Брат мужа. Порочные игры - стр. 8
— Но ты-то откуда про пояс верности узнал? — я оглядываюсь на него. — Я вот не в курсе подобных заморочек. Я о тебе чего-то не знаю?
Сколько укора и злости в глазах Олега. Огромный мужик с бычьей шеей, а губы поджал, как маленький обиженный ребенок. Видимо, я очень оскорбил его ранимую и впечатлительную душу, которая только и ждет, как братца бы моего закопать в лесу.
— Я взял телефон, — Олег распахивает дверцу и опирается рукой о крышу машины, — открыл браузер…
— Так.
— И написал: "непонятная железка на член с замком" и добавил "что это за хрень такая", — глухо урчит Олег и зло чешет бровь, — и не делай так, короче. Я такого насмотрелся… И вот вопрос, — он переводит на меня тяжелый взгляд, будто я сам балуюсь поясами верности и другим сомнительными штуками, — зачем они это делают?
— Может, тебе о травме своей со специалистом поговорить? — Олег меня забавляет мальчишеским изумлением.

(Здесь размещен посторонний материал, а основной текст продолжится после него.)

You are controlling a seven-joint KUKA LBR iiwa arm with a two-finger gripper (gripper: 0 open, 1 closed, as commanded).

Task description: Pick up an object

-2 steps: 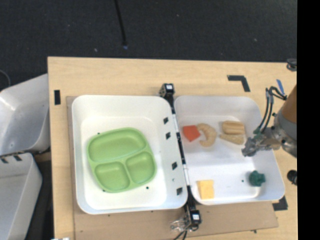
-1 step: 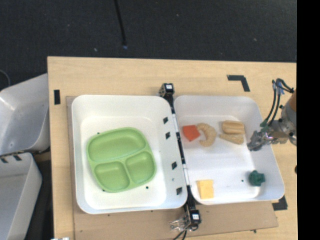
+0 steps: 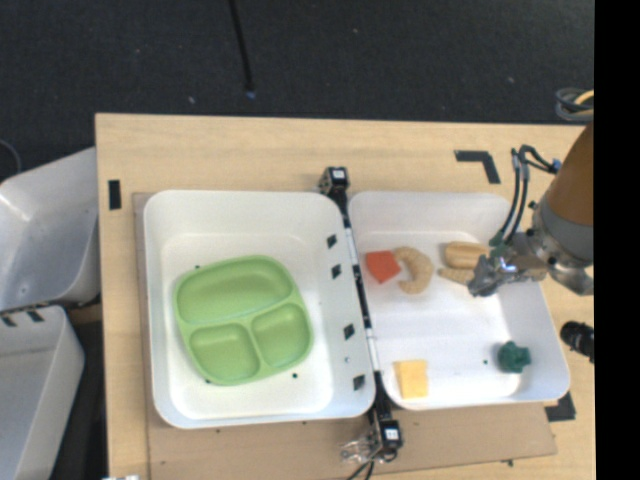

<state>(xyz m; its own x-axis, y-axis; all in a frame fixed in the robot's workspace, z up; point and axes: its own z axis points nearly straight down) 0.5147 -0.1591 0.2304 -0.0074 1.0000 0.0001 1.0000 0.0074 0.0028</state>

— Я хочу услышать твои предположения.
— Нет у меня предположений. Возьми телефон, открой браузер и задай свой вопрос интернету.
— Боюсь.
— Почему?
— Как начитаюсь, а потом сам… — ежится и в который раз кривится. Фыркает, мотнув головой, и прячется в машине.
— Подожди, — ныряю в салон, — у тебя уже были какие-то фривольные мыслишки на эту тему?
— Я же говорю, я впечатлительный, — с бурчанием заводит машину. — Ты, как я погляжу, тоже.
— Ты меня в это не втягивай, Олежа, — я смеюсь и расстегиваю пальто. — Я приличный человек.
— Ну, знаешь, стояк на жену брата тот еще изврат, даже если брат— кусок говна.
— Язык прикуси, — меня мгновенно переклинивает на холодный гнев, и я с шумом выдыхаю через ноздри. — Олежа, я тебя уважаю, но ты будь в речах своих поосторожнее. Если ты ранимый у нас, то я вспыльчивый и нервный.
— Пардоньте, — закатывает глаза и заводит машину, — Куда?
— Домой, — ослабляю галстук, — спустя столько лет.
7. Глава 6. Мать и сын
Сижу в гостиной перед журнальным столиком и листаю альбом с фотографиями. Напротив сидит Анна Игоревна, моя свекровь, и вещает, каким милым и сладким мальчиком был Павлуша в детстве, а о брате его ни слова. Детских фотографий Паши катастрофически мало, а парочка так вообще обрезана. Я спрашиваю, почему снимки ополовинены, а в ответ получаю “истрепались”. Такая наглая ложь меня обескураживает.
Я смотрю в бледное лицо свекрови и закрываю фотоальбом с тихим, но зловещим хлопком. Что у вас тут за семейные тайны? И мне не нравится, что мне лгут, глядя в глаза со милой улыбочкой. Я ведь часть семьи и я достойна правды. Стук в дверь, и я вздрагиваю. Анна Игоревна тоже, но в глазах читаю облегчение, что можно оборвать неудобный и неловкий разговор.
— Соседка, наверное, — суетливо встает. — Она обещала саженец для розового куста мне для сада принести.
Провожаю ее взглядом. Скрежет замка, поскрипывание двери и короткий, но истеричный вскрик. Я подскакиваю на ноги, уронив альбом на пол.
— Здравствуй, мама, — слышу тихий и равнодушный голос Влада.
— Нет, Господи… Нет… Ты же…
— Мертв? — зловещий смех пробирает до самых костей. — Тихо, что же ты, мама. Иди сюда.
Я отступаю к окну. Влад заволакивает в гостиную Анну Игоревна, которую не держат ноги. Лицо белое, рот приоткрыт и дышит она часто и прерывисто.
— Вижу радость в твоих глазах, — он усаживает ее в кресло и скалится в лицо, — скучала, мама?